Speaker 3: The key issue, as I mentioned earlier, is that we're still delivering a single neoantigen and you just have to worry about acquired resistance. And the best way that we can deal with that is to deliver additional antigens relevant to the patient, and that's the key term. It's not enough obviously just to put in any old antigen, it has to be relevant to that patient's tumour.
Speaker 3: And that's the interesting question. What are those other antigens that will be relevant to a patient with a KRAS mutation and how do I capture those in a vaccine in a form that enables the patient to mount now a strong immune response to multiple antigens, which is likely to reduce the frequency and tempo of acquired resistance.
Speaker 3: All things being equal. So that's the biological problem as we framed it and we think we've got a good solution to that and we'll be talking about that more in due course as I say as we start to prepare for launch of that study.

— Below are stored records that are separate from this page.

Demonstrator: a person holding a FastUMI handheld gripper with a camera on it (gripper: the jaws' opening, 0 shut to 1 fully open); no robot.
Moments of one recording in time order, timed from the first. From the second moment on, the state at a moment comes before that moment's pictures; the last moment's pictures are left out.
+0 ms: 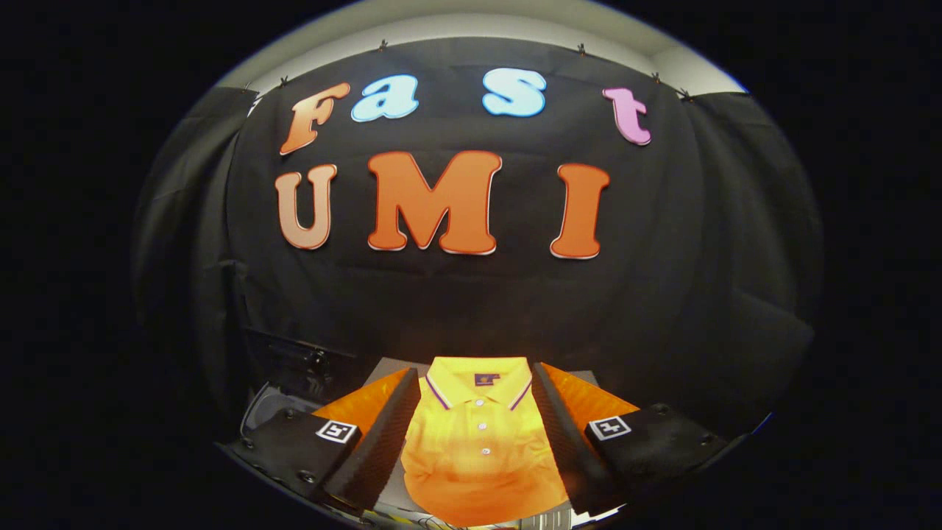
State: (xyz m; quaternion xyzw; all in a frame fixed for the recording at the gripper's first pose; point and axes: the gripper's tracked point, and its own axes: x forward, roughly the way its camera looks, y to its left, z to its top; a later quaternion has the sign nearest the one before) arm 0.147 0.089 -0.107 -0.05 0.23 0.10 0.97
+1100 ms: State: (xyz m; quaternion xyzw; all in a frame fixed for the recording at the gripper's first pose) arm 0.152 0.064 -0.264 -0.03 0.42 0.11 0.90
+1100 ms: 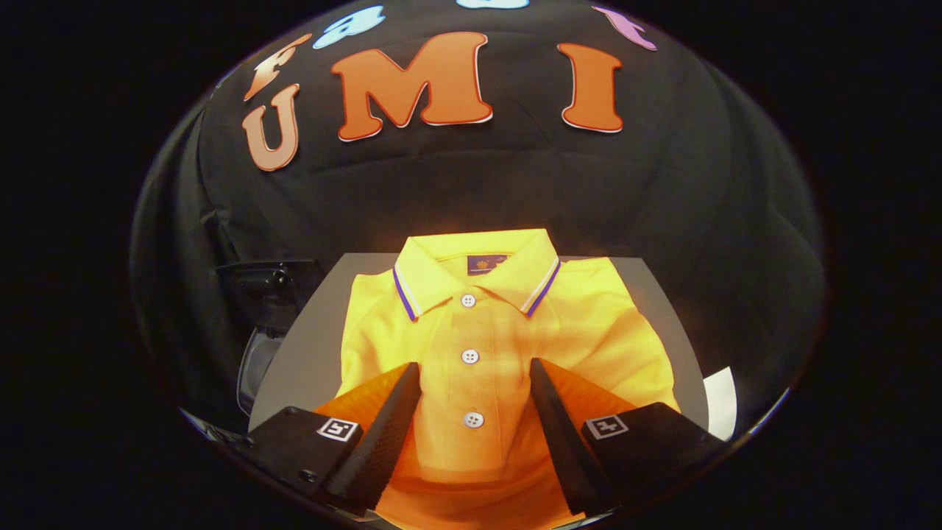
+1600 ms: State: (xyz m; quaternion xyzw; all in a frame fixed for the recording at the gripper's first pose) arm 0.149 0.073 -0.259 0.01 0.46 0.13 0.88
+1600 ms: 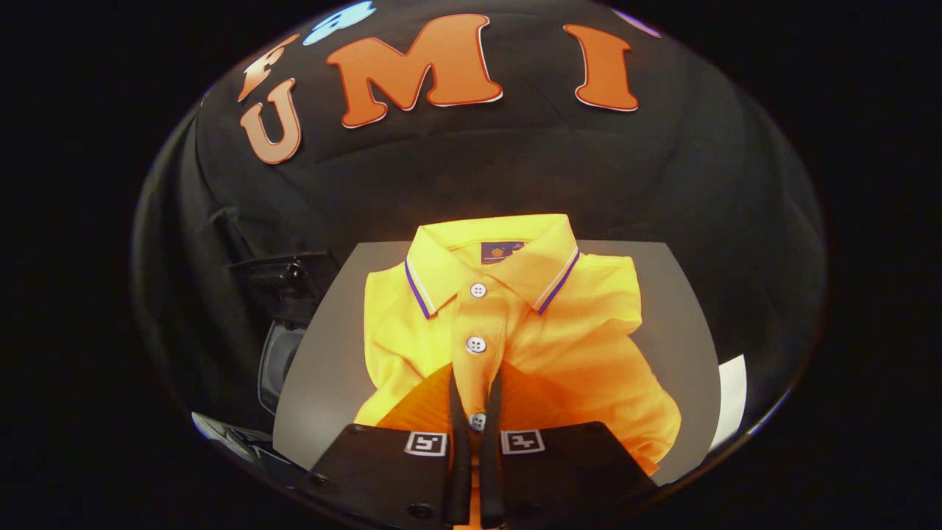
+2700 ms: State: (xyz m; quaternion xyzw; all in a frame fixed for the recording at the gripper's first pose) arm 0.175 0.122 -0.173 0.22 0.17 0.15 0.95
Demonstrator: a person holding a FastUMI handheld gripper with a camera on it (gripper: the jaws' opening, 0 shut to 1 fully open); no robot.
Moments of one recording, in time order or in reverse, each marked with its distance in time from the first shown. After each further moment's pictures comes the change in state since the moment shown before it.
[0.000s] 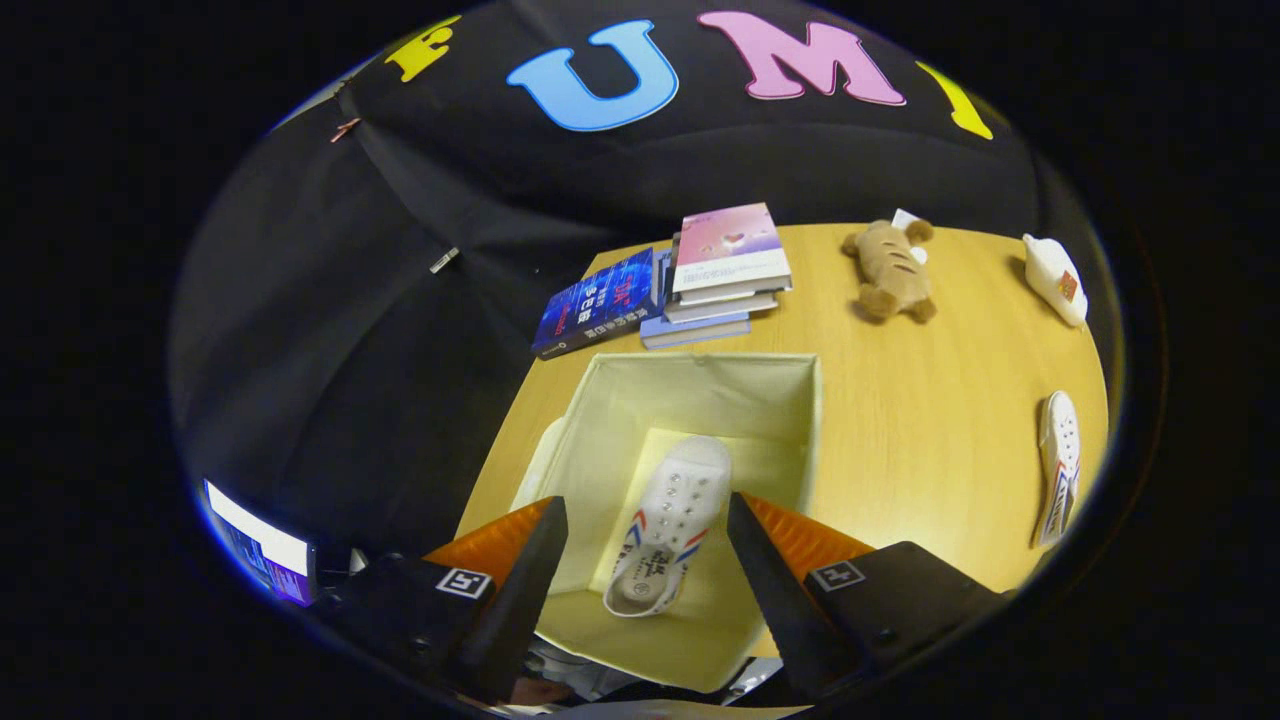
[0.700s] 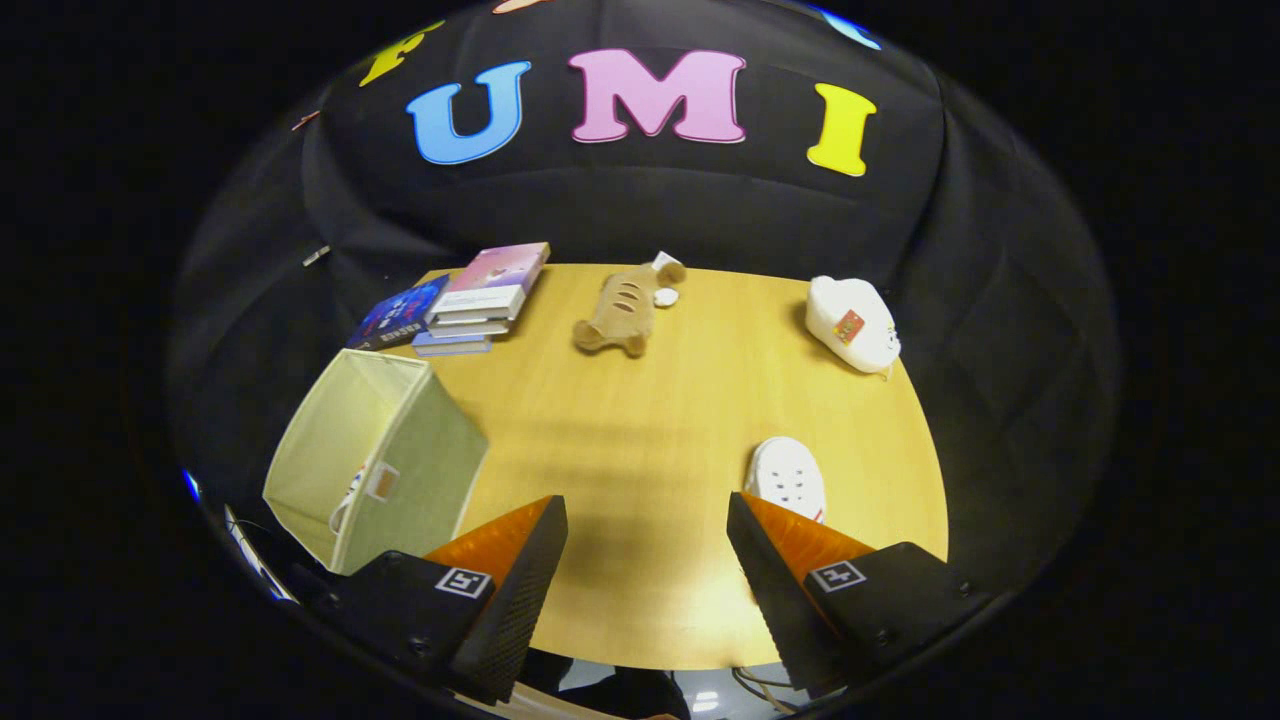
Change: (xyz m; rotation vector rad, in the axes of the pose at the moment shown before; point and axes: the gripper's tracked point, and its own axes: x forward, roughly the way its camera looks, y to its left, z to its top) arm -0.121 -0.295 0.010 -0.126 -0.056 -0.402
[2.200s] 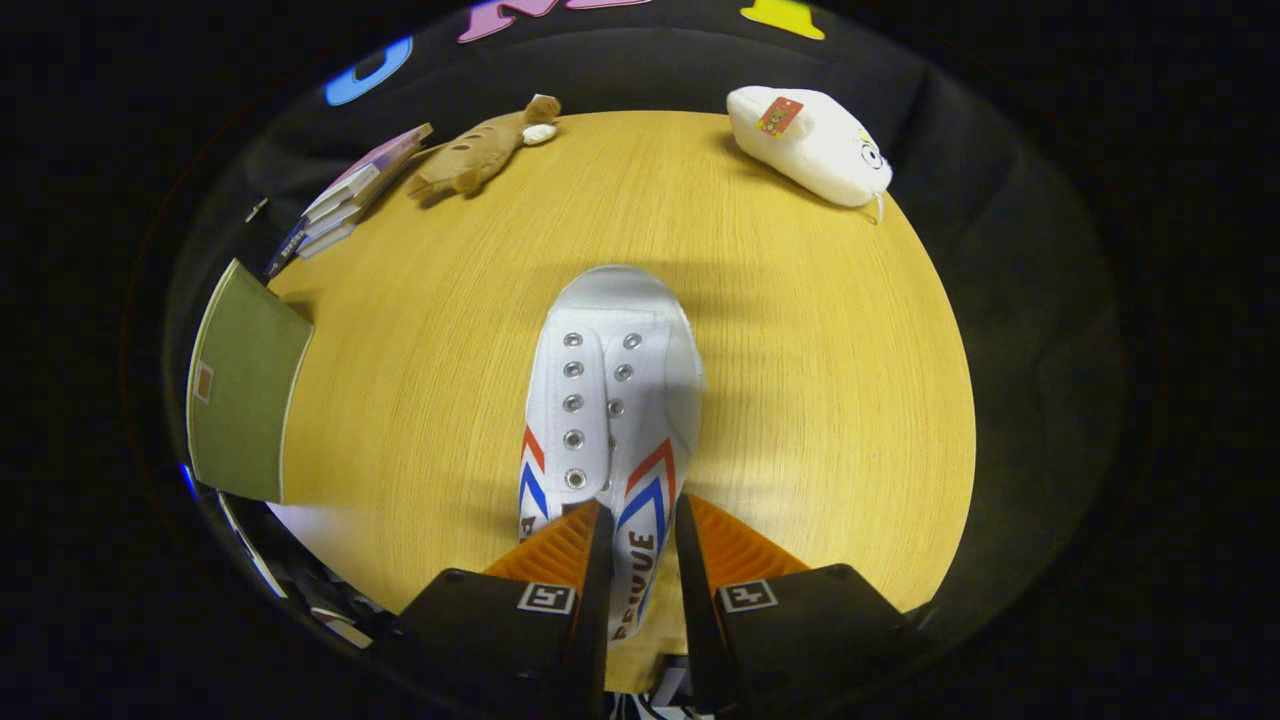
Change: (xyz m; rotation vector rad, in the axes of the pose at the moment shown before) arm 0.121 -0.150 -0.135 0.048 0.373 0.037
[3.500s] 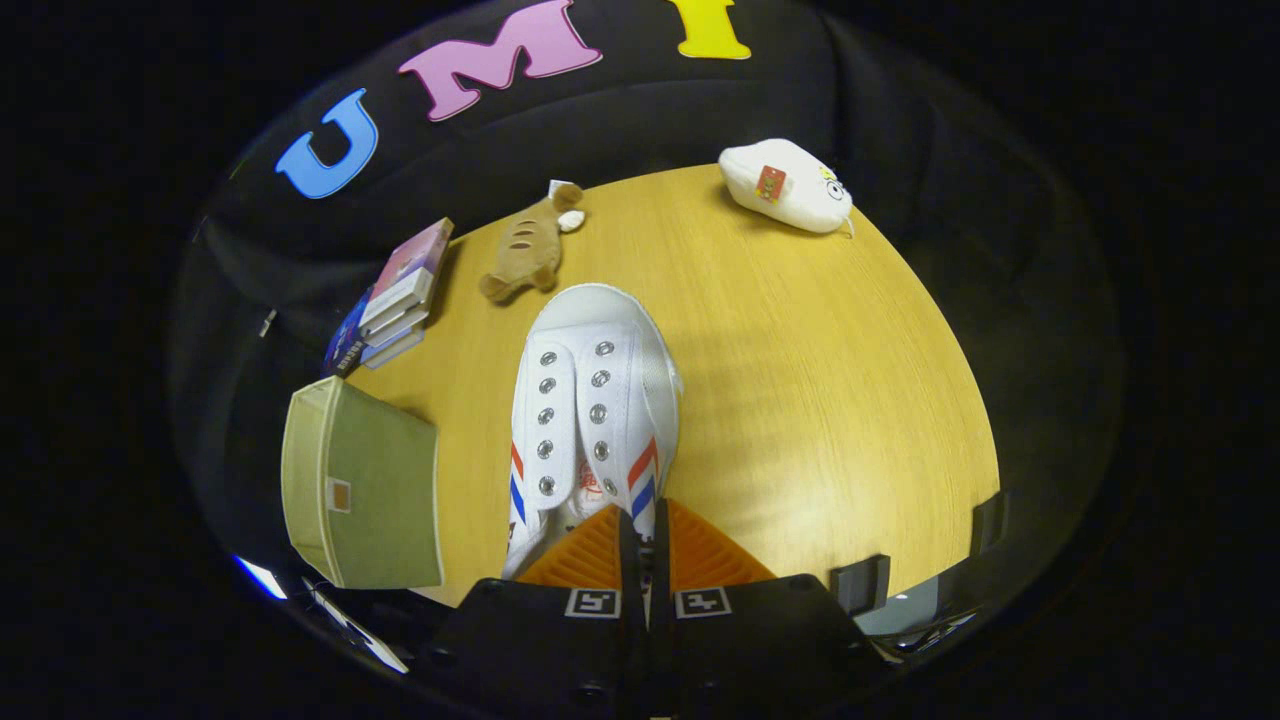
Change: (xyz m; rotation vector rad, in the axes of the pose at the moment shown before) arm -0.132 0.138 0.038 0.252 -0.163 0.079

Speaker 10: Maybe just a quick follow-up on that because as you said you had the p53 there and that didn't work great. How confident are you that you've been able to find the right additional antigens to go forward with with this next generation product?
Speaker 3: We're confident because obviously we've been learning a lot about how to encode antigens within our vaccines.
Speaker 3: and we've been learning a lot about antigens, obviously, as we continue to study human tumors in great depth. As I mentioned earlier, we have a large team in Cambridge that does work using sequencing, but also this sophisticated mass spec technique where you literally observe peptides presented on the surface of tumors.
Speaker 3: dominance phenomenon. So we think we've got a way of assessing that outside of a clinical trial just from tumor samples. And then of course we design accordingly and then test it again back in humans. So again this iterative loop. And I think you know long term if you want to deliver good neoantigen and cancer tumor antigen vaccines to large numbers of patients cheaply.
Speaker 3: The off-the-shelf product obviously is where we need to end up. We've got a lot to learn still, but I think this is a game that really is worth playing hard, and the winners, I think, will be those who figure it out and deliver these multi-targeted products in an off-the-shelf format to huge numbers of solid tumor patients. And these products are obviously a lot cheaper to make than personalized products. That's obviously one of the key attractions here.
Speaker 6: Yeah, thank you. Thanks, Karine. Thank you. Ladies and gentlemen, there are no further questions at this time. And this will conclude today's conference.
Speaker 1: You may disconnect your lines. Thank you for your participation. You may disconnect your lines.